> _INSTRUCTIONS TO FOLLOW_:
A word-for-word restatement of the data is what is needed.

*** EXERCISE INPUTS

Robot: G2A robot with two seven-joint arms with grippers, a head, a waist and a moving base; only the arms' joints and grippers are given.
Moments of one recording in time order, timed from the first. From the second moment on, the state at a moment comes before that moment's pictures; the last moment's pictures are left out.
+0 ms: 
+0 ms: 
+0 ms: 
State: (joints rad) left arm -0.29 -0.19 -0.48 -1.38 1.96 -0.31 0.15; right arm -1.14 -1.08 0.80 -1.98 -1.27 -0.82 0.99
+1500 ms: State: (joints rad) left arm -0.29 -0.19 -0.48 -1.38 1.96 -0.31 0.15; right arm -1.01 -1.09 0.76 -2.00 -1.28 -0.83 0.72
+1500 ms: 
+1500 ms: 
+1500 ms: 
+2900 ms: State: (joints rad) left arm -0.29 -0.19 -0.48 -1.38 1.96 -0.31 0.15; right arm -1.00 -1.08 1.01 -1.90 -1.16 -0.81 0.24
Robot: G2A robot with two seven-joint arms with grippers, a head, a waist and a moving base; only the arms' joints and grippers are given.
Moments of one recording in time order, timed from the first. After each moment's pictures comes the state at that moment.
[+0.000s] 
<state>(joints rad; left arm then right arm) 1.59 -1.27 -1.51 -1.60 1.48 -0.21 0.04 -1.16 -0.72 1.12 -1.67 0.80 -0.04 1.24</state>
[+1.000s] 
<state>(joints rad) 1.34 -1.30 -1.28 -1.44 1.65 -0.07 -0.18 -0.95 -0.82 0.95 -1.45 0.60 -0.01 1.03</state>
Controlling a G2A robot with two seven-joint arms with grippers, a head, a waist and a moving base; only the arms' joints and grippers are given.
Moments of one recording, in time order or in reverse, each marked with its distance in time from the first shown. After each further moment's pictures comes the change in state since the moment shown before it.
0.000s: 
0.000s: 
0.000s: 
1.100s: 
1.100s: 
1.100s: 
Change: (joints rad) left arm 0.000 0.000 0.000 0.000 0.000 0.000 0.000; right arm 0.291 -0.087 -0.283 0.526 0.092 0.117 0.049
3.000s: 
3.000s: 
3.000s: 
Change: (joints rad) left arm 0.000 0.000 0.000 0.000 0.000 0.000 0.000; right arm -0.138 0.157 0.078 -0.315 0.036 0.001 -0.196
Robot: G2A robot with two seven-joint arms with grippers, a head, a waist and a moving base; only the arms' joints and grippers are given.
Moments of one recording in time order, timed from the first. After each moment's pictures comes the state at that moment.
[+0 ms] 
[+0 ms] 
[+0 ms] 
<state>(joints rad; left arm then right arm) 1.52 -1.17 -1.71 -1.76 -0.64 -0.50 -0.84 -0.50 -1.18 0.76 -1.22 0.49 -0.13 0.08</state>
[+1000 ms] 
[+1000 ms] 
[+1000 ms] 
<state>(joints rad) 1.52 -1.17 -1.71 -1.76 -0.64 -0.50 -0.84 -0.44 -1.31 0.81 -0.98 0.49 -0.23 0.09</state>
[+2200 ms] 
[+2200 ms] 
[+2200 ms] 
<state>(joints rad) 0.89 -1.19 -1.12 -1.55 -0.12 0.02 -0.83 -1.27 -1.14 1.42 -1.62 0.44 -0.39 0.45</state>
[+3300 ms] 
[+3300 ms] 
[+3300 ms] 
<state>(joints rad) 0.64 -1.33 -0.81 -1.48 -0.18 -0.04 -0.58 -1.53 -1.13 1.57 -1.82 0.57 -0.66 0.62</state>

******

> _THE ANSWER_:
Robot: G2A robot with two seven-joint arms with grippers, a head, a waist and a moving base; only the arms' joints and grippers are given.
Moments of one recording in time order, timed from the first. From the second moment on, the state at a moment comes before that moment's pictures; the last moment's pictures are left out.
+0 ms: 
+0 ms: 
+0 ms: 
State: (joints rad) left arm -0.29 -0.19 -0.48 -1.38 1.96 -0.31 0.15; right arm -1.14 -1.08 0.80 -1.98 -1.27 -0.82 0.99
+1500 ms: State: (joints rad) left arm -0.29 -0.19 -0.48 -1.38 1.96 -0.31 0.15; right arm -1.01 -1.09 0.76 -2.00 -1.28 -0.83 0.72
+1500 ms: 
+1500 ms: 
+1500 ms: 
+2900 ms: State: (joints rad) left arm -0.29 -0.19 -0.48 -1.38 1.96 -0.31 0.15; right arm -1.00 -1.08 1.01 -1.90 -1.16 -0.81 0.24
Robot: G2A robot with two seven-joint arms with grippers, a head, a waist and a moving base; only the arms' joints and grippers are given.
Moments of one recording in time order, timed from the first. After each moment's pictures comes the state at that moment.
[+0.000s] 
<state>(joints rad; left arm then right arm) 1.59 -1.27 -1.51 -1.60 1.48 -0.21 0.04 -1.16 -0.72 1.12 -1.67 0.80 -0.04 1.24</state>
[+1.000s] 
<state>(joints rad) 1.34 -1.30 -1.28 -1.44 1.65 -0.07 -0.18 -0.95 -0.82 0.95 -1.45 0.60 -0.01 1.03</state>
Controlling a G2A robot with two seven-joint arms with grippers, a head, a waist and a moving base; only the arms' joints and grippers are given.
Moments of one recording, in time order or in reverse, each marked with its distance in time from the first shown. After each further moment's pictures comes the change in state since the moment shown before it.
0.000s: 
0.000s: 
0.000s: 
1.100s: 
1.100s: 
1.100s: 
Change: (joints rad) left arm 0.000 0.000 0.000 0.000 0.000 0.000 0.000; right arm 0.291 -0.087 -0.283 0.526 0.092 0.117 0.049
3.000s: 
3.000s: 
3.000s: 
Change: (joints rad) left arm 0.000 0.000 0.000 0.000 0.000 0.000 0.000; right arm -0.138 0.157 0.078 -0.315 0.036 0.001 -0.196
Robot: G2A robot with two seven-joint arms with grippers, a head, a waist and a moving base; only the arms' joints and grippers are given.
Moments of one recording in time order, timed from the first. After each moment's pictures comes the state at that moment.
[+0 ms] 
[+0 ms] 
[+0 ms] 
<state>(joints rad; left arm then right arm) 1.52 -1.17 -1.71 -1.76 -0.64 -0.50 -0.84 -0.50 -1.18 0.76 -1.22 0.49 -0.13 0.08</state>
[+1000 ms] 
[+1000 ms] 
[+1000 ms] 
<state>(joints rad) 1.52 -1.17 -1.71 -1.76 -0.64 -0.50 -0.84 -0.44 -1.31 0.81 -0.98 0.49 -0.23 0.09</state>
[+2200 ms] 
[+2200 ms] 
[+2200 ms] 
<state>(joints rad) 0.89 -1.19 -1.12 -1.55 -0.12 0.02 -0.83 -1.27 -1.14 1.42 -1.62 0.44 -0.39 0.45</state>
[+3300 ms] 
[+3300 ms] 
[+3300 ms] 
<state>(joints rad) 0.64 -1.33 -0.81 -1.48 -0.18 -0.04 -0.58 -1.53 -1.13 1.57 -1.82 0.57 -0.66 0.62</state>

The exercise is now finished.